» **WHAT IS NEEDED**
A single figure is expected: how many lines of the data that follows contain the word "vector".

Entries taken from a collection:
Content starts

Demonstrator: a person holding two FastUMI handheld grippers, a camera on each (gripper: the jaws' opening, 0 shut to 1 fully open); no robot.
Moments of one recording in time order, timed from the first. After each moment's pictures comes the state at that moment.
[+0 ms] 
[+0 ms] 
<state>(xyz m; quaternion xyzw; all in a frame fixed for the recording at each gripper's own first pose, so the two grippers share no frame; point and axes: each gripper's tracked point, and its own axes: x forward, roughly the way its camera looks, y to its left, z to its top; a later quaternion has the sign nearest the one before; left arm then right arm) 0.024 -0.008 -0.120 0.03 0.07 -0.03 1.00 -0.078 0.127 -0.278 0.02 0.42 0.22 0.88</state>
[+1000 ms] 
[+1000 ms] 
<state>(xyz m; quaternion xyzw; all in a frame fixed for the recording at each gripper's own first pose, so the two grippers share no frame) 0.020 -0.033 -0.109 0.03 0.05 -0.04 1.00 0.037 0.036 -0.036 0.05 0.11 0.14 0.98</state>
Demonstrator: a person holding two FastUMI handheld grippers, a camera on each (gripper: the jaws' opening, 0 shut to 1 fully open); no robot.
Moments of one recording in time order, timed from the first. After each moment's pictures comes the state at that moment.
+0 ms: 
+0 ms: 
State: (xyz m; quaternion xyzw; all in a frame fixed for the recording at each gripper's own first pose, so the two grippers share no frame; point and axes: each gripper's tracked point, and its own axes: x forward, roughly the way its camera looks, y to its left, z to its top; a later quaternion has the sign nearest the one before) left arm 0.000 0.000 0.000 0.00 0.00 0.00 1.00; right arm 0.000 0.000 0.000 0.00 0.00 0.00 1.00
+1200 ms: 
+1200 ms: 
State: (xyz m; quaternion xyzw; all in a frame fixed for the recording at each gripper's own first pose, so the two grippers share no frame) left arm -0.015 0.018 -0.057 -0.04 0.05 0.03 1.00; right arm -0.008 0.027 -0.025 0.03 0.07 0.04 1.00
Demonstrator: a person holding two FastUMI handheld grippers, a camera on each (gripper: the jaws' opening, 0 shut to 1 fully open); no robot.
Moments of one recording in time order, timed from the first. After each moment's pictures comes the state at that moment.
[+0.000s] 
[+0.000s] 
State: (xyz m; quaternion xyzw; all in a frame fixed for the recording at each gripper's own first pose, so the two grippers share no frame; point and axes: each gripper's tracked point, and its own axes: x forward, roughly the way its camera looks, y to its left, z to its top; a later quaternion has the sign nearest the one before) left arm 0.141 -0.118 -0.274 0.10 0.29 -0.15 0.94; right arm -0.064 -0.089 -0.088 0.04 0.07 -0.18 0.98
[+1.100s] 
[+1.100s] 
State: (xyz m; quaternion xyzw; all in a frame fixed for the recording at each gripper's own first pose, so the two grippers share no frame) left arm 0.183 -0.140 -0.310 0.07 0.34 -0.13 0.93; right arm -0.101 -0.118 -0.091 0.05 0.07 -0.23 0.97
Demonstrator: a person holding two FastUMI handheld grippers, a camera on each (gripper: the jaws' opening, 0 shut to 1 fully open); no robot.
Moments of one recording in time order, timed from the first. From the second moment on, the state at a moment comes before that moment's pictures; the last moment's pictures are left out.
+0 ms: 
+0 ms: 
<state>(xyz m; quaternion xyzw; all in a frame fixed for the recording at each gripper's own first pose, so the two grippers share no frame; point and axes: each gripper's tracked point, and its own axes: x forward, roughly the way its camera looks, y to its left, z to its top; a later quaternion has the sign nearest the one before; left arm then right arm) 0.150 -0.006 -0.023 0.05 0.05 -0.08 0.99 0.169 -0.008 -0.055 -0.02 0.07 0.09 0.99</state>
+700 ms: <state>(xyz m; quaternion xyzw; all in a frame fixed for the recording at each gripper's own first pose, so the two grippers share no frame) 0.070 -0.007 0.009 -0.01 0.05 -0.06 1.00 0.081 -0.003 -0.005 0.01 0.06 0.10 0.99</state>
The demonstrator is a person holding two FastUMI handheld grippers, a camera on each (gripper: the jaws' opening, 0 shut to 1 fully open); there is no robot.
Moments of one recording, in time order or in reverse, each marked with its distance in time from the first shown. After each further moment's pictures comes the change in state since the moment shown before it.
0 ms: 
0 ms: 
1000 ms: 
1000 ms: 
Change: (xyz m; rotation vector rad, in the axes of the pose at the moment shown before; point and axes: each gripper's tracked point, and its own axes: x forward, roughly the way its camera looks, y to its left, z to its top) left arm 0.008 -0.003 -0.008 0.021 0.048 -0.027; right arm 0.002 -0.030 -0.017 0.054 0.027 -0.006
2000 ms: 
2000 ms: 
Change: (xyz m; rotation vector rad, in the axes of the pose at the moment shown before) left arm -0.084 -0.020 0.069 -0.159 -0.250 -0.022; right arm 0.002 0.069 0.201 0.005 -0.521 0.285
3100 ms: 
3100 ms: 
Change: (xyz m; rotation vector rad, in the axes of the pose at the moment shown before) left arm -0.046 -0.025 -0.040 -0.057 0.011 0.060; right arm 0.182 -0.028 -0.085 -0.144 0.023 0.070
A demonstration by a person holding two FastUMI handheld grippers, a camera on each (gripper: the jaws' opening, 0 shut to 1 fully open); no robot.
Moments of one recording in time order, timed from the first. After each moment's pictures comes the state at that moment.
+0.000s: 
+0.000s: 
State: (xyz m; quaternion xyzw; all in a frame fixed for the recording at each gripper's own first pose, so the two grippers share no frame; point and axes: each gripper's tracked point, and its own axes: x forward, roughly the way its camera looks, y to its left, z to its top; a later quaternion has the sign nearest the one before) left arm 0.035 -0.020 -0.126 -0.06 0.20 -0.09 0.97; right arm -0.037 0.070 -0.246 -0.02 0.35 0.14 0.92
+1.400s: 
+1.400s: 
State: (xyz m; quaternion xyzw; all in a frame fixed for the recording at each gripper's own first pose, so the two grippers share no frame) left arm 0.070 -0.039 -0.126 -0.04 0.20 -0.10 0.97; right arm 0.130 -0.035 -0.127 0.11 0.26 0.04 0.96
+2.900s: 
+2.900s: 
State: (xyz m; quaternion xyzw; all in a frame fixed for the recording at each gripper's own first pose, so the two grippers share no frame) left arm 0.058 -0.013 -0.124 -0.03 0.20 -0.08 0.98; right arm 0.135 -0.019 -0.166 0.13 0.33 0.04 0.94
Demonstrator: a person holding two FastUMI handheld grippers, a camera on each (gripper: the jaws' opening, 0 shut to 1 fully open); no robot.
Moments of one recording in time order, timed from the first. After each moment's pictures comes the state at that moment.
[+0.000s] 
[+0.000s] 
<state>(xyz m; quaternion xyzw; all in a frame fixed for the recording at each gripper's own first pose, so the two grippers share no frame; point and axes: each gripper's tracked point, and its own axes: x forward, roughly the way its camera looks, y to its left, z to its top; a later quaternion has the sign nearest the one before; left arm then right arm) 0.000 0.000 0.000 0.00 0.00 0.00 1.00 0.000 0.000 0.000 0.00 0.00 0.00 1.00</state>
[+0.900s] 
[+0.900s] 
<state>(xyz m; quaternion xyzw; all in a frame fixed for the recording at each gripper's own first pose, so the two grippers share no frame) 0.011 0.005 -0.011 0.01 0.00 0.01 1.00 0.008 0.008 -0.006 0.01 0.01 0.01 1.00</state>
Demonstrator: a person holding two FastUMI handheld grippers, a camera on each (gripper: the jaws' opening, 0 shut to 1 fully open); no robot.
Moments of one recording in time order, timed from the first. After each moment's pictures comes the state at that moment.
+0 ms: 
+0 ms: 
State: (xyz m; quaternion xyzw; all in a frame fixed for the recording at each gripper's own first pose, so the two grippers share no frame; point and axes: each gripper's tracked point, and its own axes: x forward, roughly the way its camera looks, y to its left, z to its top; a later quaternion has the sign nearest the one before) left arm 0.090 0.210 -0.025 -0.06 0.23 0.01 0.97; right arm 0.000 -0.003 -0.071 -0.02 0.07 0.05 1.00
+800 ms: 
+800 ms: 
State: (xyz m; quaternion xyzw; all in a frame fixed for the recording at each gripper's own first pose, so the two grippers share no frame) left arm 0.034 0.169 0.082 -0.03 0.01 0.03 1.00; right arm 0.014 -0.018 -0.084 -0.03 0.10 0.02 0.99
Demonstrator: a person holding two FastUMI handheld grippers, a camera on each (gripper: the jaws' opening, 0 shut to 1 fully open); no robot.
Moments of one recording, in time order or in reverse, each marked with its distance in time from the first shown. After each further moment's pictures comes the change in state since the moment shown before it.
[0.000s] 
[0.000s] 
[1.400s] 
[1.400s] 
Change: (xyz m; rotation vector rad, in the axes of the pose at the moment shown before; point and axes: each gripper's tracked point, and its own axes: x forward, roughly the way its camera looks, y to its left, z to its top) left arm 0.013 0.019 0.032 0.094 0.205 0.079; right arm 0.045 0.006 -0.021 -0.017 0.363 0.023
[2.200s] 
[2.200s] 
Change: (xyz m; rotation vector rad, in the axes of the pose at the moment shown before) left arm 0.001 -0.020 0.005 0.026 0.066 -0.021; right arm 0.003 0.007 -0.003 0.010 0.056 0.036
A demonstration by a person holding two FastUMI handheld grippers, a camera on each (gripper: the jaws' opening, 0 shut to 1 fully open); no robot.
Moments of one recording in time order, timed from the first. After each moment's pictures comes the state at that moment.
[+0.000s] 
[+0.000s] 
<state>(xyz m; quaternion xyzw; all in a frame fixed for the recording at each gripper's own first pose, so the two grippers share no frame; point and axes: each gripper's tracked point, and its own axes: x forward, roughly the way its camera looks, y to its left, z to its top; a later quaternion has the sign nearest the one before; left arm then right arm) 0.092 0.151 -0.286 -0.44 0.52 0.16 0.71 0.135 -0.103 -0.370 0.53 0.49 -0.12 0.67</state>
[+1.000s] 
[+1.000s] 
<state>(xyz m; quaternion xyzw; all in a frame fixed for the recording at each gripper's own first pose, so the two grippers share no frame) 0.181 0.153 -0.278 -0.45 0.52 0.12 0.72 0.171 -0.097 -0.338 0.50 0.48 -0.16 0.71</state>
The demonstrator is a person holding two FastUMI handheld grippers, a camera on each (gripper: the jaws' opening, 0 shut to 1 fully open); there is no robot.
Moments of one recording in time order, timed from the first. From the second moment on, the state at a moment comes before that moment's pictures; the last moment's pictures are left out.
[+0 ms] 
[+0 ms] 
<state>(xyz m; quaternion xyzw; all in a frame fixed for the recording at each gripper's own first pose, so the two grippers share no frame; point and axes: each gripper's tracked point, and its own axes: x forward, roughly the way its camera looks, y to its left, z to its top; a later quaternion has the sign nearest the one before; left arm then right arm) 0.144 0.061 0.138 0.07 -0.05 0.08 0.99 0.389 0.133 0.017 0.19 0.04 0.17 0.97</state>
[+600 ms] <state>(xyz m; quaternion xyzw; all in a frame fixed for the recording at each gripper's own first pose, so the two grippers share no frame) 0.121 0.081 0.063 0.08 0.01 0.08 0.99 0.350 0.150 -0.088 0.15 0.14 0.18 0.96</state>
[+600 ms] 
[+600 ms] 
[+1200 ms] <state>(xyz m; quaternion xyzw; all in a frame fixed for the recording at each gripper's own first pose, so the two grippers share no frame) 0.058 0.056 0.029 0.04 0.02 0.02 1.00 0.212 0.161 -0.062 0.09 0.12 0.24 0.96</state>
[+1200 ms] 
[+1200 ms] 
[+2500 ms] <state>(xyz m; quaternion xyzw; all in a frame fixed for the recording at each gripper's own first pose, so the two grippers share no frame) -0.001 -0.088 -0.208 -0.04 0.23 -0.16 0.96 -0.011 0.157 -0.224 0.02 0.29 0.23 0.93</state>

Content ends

» **SOLVED PROBLEM**
5